Task requirements
Repeat the data word for word. Do not include the pictures.

Records shown
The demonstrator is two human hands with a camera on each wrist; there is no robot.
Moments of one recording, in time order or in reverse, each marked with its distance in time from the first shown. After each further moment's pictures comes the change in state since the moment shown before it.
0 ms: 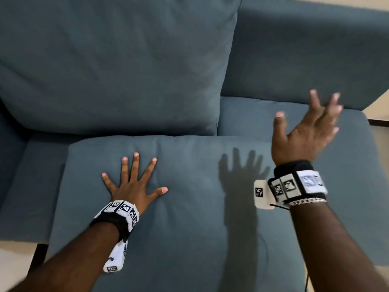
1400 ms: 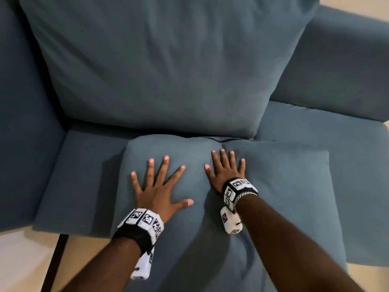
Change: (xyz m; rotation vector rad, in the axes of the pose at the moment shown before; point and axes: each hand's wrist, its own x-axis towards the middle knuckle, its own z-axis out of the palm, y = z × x) left_hand -0.016 -0.121 0.008 -0.123 0.145 0.165; right_hand -0.178 -0.176 0.162 -0.473 -1.021 -0.145
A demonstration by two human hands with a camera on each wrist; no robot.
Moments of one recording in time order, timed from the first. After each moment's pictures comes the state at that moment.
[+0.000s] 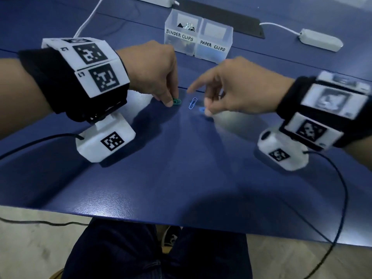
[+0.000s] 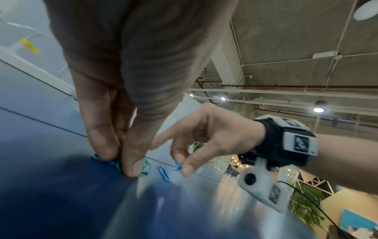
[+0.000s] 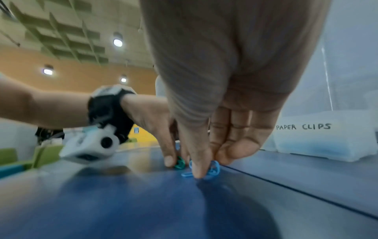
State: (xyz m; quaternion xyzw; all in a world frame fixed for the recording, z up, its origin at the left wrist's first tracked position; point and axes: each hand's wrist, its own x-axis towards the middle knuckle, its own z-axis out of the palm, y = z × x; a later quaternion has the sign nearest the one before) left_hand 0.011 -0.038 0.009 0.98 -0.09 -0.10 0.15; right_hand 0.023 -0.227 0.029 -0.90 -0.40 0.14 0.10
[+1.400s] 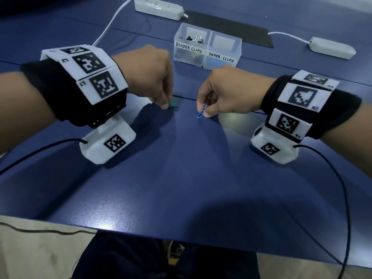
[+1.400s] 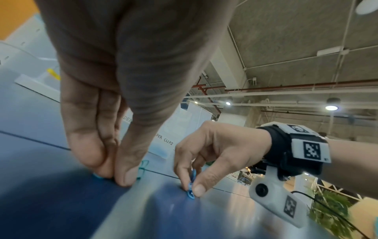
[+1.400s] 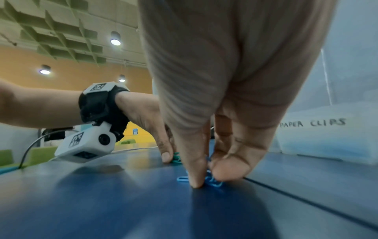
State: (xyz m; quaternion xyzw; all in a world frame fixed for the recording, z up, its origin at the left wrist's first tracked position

Written answer
The demonstrator is two human hands with a camera on each wrist; there is no robot.
Moments of one recording, in time order or in reverse, each marked with its distance in time from the first shown. After each further moment's pictures comes the change in state since the moment shown before it.
0 ms: 
1400 ms: 
Change: (xyz m; rotation vector rad, in the axes of the pose at the moment shown before; point and axes: each hand's wrist, its own x-axis towards the middle knuckle, its own z-axis out of the palm, y = z × x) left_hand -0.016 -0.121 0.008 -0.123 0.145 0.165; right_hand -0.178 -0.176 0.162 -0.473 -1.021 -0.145
A demonstration by two human hands with a camera on each wrist; no robot.
Moments of one recording in time order, timed from the first. After each moment's pictures comes the state at that moment.
[+0.000s] 
[+0.000s] 
[+0.000s] 
State: (xyz m; quaternion xyzw; all in a world frame fixed for the recording, z up, its origin at the left wrist's first tracked position; point and axes: each hand's wrist, its own x-axis towards the middle knuckle, its own z-axis out of the palm, y = z × x; a later quaternion has the sign nearest the one before) left_hand 0.011 -0.038 0.009 0.98 -0.09 -0.10 0.15; right_hand 0.023 -0.227 0.029 -0.90 -0.40 0.14 0.10
[+1.400s] 
[+1.400s] 
[+1.400s] 
State: (xyz m; quaternion xyzw; all in a world frame fixed for the recording, z up, its origin at the left wrist's first tracked position

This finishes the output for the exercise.